> **Task statement**
Extract all lines in the data that contain the word "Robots".

> **Records from a collection**

-.-.-

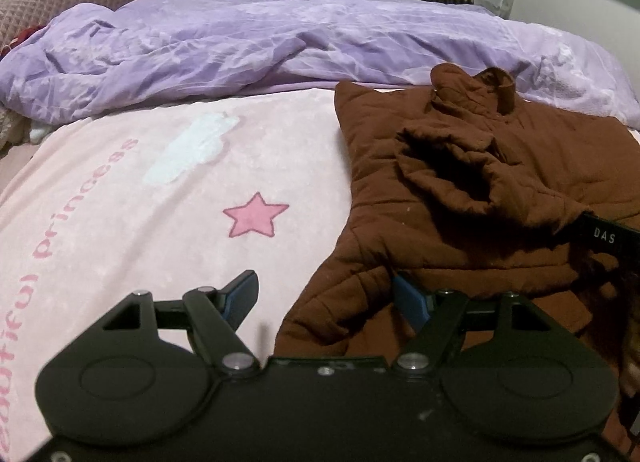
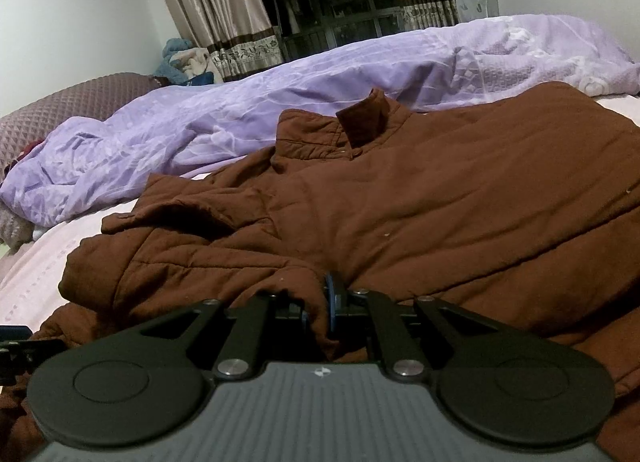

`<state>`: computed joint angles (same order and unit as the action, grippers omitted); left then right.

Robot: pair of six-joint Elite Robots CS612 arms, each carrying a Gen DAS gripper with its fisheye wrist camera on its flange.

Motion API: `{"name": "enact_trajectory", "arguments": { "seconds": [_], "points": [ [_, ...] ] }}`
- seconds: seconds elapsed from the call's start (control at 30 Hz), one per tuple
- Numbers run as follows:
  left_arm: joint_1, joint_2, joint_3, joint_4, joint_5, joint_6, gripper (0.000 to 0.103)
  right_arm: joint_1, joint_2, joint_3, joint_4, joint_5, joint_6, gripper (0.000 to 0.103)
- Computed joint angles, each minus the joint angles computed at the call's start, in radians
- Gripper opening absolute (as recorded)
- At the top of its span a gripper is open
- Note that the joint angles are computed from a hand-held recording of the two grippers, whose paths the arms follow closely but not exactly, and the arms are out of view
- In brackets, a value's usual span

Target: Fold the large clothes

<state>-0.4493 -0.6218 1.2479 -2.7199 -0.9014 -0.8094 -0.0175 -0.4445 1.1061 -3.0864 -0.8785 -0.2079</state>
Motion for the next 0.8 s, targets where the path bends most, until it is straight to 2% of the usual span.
{"name": "enact_trajectory", "arguments": {
  "seconds": [0.13,0.17,0.23,0.27,0.3,0.33,0.37,0.43,0.5,0.57,0.67,0.8],
  "points": [
    [0.000,0.003,-0.003,0.002,-0.002,-0.002,0.075,0.000,-0.001,0.000,0.005,0.001,-0.006,0.012],
    [0.001,0.003,-0.004,0.004,-0.003,-0.007,0.075,0.001,-0.007,0.005,0.012,-0.006,-0.029,0.015],
    [0.002,0.005,-0.009,-0.003,-0.007,-0.004,0.075,0.007,-0.041,0.046,0.025,-0.046,-0.145,0.022],
    [0.002,0.006,-0.013,-0.013,-0.005,0.005,0.075,0.009,-0.061,0.072,0.032,-0.061,-0.214,0.034],
    [0.001,0.008,-0.017,-0.031,0.000,0.020,0.075,0.007,-0.091,0.111,0.039,-0.069,-0.292,0.042],
    [0.001,0.011,-0.023,-0.051,0.006,0.038,0.075,0.002,-0.110,0.141,0.033,-0.064,-0.329,0.059],
    [0.000,0.014,-0.030,-0.062,0.010,0.047,0.075,-0.008,-0.130,0.173,0.024,-0.046,-0.351,0.077],
    [-0.002,0.019,-0.041,-0.072,0.007,0.054,0.075,-0.040,-0.163,0.211,0.070,0.029,-0.402,0.092],
    [-0.005,0.021,-0.042,-0.087,-0.005,0.067,0.075,-0.069,-0.189,0.231,0.111,0.040,-0.406,0.086],
    [-0.010,0.022,-0.037,-0.098,-0.010,0.083,0.075,-0.098,-0.191,0.227,0.089,0.047,-0.342,0.081],
    [-0.008,0.026,-0.036,-0.142,-0.024,0.078,0.075,-0.136,-0.154,0.164,-0.008,0.051,-0.147,0.080],
    [0.003,0.054,-0.079,-0.269,-0.057,0.077,0.075,-0.137,-0.075,0.004,-0.020,-0.043,-0.011,0.070]
  ]
}}
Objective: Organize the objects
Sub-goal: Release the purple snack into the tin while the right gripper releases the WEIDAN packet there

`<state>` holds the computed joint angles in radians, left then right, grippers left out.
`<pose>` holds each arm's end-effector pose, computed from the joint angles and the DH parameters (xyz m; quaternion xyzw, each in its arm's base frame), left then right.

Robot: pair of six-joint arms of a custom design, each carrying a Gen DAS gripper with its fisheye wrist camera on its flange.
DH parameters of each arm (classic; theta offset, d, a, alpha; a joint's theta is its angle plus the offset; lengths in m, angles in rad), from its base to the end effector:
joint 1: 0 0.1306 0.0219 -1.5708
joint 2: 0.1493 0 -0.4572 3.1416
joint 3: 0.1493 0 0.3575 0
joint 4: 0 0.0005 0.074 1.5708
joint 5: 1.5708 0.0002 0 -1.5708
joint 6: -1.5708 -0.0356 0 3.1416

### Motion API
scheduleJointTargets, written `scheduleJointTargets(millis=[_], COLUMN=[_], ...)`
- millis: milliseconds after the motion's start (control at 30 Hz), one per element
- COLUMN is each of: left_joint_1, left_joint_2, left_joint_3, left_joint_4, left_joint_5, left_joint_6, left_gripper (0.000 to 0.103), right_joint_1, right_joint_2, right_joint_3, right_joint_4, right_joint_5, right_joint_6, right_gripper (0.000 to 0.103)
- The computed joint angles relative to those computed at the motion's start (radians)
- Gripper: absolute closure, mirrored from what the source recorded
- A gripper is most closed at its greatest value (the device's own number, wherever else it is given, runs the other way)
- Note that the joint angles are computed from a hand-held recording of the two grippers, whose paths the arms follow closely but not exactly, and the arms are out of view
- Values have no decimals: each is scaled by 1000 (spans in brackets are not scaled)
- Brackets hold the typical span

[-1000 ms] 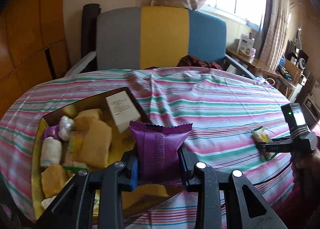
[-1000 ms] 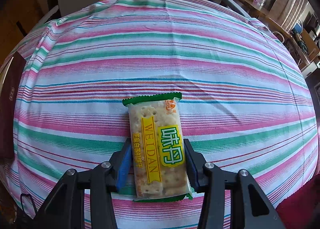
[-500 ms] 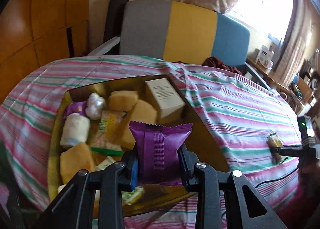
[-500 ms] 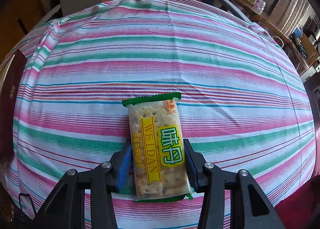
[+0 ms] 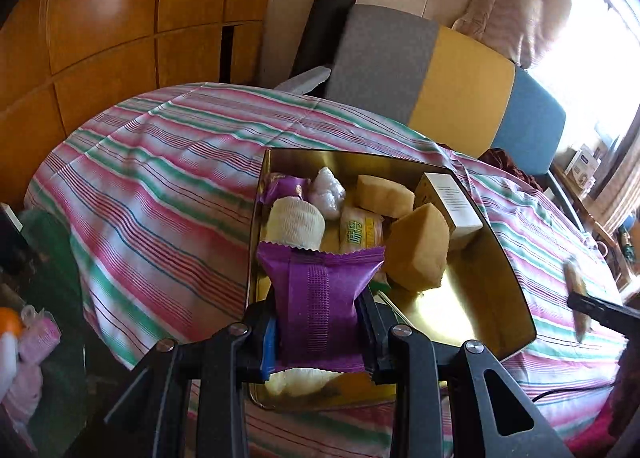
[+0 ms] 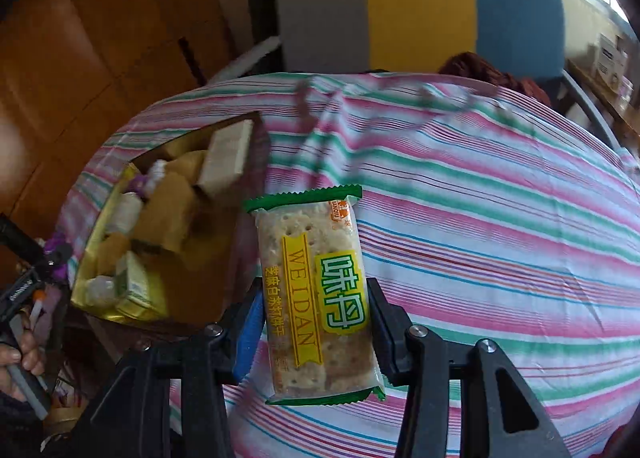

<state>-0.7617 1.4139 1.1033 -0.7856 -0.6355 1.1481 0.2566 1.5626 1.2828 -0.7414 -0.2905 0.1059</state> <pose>0.3077 -0.2650 0.3871 -0.2493 0.8920 -0.0069 0.3769 0.4677 0.1327 0.3922 -0.2103 0.9297 0.1591 0.2572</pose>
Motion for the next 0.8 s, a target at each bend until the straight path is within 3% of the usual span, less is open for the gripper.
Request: scheduleJointTargets(millis=[267, 333, 433, 667, 700, 800], left_joint_1=[7, 19, 38, 78, 83, 95], left_joint_2=[13, 28, 53, 131, 142, 166], left_joint_3=[9, 19, 33, 80, 87, 103], left_joint_4=[94, 112, 139, 142, 136, 125], left_joint_5=[58, 76, 110, 121, 117, 113], left_joint_6=[-55, -66, -79, -114, -117, -154], left_gripper=[70, 70, 70, 70, 69, 51], right_joint_1=[189, 209, 208, 199, 199, 195], right_joint_2=[78, 102, 118, 88, 84, 76], right_joint_3=[70, 83, 79, 25, 19, 5], right_joint_4=[-11, -19, -23, 56, 64, 82], right_joint_5=[57, 98, 92, 112, 116, 94], right_joint_6=[-70, -94, -86, -103, -106, -119], right_gripper=[55, 55, 54, 54, 54, 54])
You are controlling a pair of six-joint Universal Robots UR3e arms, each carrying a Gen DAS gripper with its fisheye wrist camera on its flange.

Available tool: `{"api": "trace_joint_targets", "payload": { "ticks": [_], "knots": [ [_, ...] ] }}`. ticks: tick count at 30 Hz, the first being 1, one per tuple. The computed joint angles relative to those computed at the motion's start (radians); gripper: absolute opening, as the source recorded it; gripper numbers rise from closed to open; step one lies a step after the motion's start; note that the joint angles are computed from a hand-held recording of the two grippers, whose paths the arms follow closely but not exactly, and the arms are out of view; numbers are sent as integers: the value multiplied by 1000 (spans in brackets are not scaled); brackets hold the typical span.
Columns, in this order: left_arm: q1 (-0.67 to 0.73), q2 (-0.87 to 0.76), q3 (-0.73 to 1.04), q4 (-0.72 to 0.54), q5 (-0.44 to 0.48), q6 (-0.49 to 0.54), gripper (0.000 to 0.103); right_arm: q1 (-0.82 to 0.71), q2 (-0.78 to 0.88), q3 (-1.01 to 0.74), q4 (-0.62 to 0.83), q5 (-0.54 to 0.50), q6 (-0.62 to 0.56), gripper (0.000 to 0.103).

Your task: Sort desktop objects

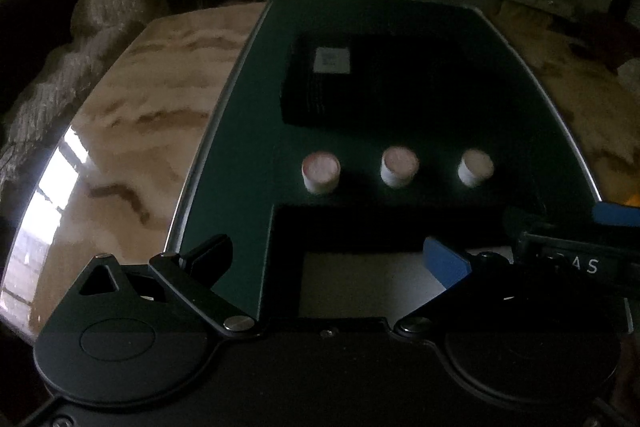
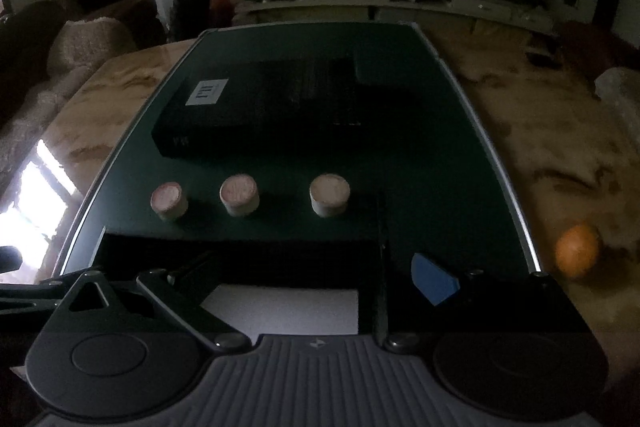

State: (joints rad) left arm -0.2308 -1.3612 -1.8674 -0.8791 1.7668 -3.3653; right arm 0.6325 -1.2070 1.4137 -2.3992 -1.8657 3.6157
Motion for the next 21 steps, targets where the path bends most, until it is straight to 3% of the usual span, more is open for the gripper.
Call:
{"api": "trace_joint_targets", "payload": {
  "ticks": [13,21],
  "knots": [
    [172,-59,21,19,-82,77,103,-3,277,-384,126,52,-42,103],
    [154,-103,62,18,-103,72,103,-28,266,-368,129,57,-48,103]
  ]
}}
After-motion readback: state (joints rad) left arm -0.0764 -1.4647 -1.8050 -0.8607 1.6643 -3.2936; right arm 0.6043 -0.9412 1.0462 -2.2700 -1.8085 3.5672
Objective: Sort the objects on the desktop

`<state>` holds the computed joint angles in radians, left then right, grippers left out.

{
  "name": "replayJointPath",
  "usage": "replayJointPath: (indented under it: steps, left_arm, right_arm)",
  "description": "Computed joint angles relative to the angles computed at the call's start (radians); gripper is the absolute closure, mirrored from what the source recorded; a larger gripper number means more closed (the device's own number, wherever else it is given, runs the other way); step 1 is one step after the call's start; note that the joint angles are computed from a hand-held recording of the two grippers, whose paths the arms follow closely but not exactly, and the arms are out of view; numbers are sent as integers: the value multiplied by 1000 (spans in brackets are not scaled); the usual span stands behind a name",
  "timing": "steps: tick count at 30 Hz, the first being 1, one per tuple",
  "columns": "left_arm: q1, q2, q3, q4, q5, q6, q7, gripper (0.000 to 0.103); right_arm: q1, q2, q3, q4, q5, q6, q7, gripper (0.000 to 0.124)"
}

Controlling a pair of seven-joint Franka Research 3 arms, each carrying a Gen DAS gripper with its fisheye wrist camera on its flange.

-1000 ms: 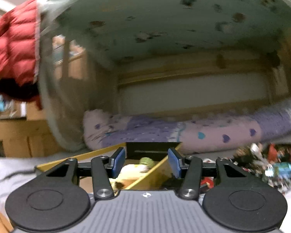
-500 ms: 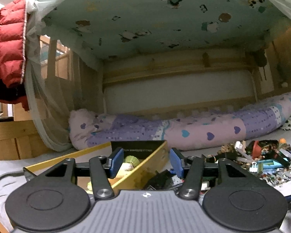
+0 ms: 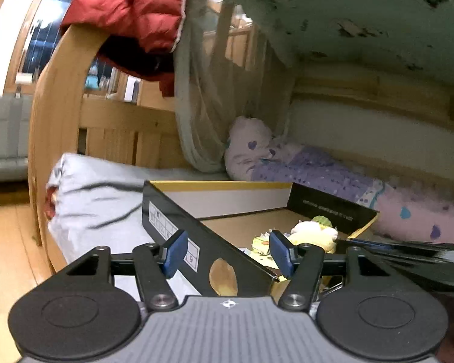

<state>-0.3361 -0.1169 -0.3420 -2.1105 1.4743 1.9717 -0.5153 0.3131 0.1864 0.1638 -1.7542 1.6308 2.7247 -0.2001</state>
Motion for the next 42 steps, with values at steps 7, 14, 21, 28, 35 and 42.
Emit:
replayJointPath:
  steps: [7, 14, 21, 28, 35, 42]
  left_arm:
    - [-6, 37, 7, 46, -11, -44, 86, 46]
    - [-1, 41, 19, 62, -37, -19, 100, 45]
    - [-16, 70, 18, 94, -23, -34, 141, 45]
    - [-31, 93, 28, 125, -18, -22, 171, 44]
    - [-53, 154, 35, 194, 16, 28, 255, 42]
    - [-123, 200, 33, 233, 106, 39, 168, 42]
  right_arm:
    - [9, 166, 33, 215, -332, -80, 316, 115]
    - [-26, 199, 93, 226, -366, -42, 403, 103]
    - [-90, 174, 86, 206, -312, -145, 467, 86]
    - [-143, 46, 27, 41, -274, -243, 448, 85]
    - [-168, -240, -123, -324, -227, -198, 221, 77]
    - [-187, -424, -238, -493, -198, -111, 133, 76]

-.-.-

> **Written response**
Robot: pair of six-joint Elite Robots CS612 arms, each carrying a Gen DAS gripper with its fisheye wrist camera on its flange.
You are controlling a pair of six-joint Universal Robots UR3e arms, each carrying a Gen DAS gripper with its fisheye wrist camera on its flange.

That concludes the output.